= Dual Box =

Roller skate component

Dual Box or DualBox is the name for the tubular sidewall inline skating frame, which employs the mechanical properties of the tubular to optimize the performance of a frame or chassis that secures the wheels on an inline skate (a critical component of high performance skates).

Designed in 1999 by Dutch Design Engineer Diederik Hol at Mogema, the Dual Box design was devised to optimize the elastic properties of inline skate frames (which the skater interprets as stiffness and feel, and contribute greatly to ride quality and power transmission) via the properties of the tubular sidewalls to enhance rigidity.

The Dual Box design successfully eliminates the need for horizontal cross-bracing in inline skate frames, and provided progressive flexural feel for the skater rather than the isolated areas of varying stiffness which were inherent to many, more traditional double-void extrusion frames.

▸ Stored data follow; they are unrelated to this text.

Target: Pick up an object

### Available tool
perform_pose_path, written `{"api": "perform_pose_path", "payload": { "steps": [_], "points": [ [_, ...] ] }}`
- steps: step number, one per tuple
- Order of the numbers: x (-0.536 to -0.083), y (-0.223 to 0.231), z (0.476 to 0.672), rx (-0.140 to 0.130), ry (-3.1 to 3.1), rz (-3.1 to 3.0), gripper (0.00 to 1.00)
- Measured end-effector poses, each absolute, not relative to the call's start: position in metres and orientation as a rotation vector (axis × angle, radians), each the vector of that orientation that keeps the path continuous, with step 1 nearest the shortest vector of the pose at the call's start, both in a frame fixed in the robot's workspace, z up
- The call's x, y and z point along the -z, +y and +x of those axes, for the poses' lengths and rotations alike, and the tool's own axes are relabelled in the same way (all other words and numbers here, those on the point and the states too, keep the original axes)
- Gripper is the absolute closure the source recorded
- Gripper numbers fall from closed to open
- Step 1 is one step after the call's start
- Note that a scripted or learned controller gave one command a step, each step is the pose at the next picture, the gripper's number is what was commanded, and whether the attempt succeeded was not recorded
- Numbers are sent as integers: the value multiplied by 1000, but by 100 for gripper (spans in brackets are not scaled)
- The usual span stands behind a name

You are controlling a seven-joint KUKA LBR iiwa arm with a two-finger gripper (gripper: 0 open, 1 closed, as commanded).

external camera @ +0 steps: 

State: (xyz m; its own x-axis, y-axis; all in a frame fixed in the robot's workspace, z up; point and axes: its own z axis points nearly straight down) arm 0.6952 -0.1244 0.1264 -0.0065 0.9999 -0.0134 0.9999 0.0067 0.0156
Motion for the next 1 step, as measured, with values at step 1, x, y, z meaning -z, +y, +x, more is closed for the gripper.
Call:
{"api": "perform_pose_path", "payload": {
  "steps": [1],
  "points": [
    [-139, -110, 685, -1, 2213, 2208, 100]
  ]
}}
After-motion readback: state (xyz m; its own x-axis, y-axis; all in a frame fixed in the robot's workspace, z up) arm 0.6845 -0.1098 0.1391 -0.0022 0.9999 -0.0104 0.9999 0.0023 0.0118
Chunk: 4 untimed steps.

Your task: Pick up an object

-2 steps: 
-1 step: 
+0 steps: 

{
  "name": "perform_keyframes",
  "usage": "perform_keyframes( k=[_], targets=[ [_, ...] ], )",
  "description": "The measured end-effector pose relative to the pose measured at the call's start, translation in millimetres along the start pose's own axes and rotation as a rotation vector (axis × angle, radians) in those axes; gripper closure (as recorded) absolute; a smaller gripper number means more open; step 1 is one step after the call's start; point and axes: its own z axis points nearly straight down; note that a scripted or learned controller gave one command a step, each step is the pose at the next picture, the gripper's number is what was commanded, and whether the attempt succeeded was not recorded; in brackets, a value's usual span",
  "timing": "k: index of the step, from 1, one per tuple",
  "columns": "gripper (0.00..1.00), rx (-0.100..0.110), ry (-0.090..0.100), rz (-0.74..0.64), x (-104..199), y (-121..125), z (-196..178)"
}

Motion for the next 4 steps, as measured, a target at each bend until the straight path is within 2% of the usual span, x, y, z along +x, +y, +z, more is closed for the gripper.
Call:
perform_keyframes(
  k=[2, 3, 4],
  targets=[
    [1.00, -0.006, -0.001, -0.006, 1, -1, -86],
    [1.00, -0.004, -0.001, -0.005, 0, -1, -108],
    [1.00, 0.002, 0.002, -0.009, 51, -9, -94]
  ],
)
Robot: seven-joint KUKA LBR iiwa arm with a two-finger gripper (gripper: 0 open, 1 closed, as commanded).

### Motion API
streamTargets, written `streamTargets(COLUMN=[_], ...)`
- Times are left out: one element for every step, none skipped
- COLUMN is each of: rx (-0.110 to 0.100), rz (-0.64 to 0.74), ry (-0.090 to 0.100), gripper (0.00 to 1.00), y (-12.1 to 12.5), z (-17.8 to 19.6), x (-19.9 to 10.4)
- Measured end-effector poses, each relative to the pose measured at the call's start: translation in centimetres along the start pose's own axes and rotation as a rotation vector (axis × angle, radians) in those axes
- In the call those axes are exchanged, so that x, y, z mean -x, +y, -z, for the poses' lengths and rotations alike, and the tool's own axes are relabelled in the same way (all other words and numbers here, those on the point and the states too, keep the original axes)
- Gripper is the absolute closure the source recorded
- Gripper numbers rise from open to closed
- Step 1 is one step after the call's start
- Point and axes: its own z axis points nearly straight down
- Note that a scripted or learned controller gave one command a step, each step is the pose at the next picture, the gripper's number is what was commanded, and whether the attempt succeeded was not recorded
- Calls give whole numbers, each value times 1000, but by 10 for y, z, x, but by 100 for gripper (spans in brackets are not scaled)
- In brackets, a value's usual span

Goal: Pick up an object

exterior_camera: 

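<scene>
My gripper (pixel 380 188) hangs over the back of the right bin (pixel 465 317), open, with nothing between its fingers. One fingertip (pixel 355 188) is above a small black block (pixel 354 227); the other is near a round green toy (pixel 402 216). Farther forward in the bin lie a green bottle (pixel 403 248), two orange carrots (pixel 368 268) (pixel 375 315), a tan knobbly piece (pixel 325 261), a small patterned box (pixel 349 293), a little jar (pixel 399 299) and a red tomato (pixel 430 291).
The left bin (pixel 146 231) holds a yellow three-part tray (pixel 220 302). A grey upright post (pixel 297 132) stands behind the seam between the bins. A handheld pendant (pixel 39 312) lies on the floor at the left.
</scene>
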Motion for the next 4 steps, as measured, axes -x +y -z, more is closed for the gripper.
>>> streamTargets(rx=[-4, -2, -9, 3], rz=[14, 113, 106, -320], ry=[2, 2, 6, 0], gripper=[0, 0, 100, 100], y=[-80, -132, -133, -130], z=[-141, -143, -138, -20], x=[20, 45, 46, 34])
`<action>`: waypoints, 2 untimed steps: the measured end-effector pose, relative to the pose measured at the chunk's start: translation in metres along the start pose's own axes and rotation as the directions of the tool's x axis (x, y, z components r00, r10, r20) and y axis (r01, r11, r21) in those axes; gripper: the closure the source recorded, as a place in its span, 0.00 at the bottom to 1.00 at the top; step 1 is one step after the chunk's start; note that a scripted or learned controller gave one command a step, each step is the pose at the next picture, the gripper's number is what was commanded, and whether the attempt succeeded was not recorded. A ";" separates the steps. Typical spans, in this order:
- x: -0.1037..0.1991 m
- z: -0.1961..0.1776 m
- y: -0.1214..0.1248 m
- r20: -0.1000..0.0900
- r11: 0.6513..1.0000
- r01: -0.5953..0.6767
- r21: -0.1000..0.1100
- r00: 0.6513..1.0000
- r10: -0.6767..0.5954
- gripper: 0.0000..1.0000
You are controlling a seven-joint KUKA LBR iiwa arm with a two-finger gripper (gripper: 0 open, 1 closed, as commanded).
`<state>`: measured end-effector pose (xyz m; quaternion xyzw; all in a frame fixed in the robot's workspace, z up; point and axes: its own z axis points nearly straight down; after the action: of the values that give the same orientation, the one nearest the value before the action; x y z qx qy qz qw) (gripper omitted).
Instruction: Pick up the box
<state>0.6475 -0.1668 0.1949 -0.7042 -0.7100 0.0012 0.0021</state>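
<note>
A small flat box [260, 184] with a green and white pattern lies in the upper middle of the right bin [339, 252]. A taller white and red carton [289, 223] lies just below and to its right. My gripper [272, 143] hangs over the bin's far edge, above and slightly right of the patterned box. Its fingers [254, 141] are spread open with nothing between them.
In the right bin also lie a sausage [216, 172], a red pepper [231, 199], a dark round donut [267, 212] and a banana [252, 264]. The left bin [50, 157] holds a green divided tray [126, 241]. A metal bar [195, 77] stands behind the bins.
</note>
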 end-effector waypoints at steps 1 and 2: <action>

Through a product partnership with the Mogema company, the Rollerblade professional racing team debuted the Dual Box frame to the world in 2001 after which time team athletes rode Dual Box frames across the finish line first in numerous Swiss Inline Cup, World Inline Cup and World Championship events. During this time the Dual Box became one of the most recognized and successful frame designs in speed skating, with 45 athletes winning their Gold, Silver and bronze medals at the 2001 World Speed Skating Championship on the frames.

Since 2003, the Rollerblade company has produced Dual Box frames under licence from Mogema and has specified Dual Box technology in their high-performance skate product lines. Today, following the dissolution of Mogema in 2006, Dual Box designer Diederik Hol's own company CadoMotus produces its own skating frames based on an evolution of the Dual Box tubular sidewall.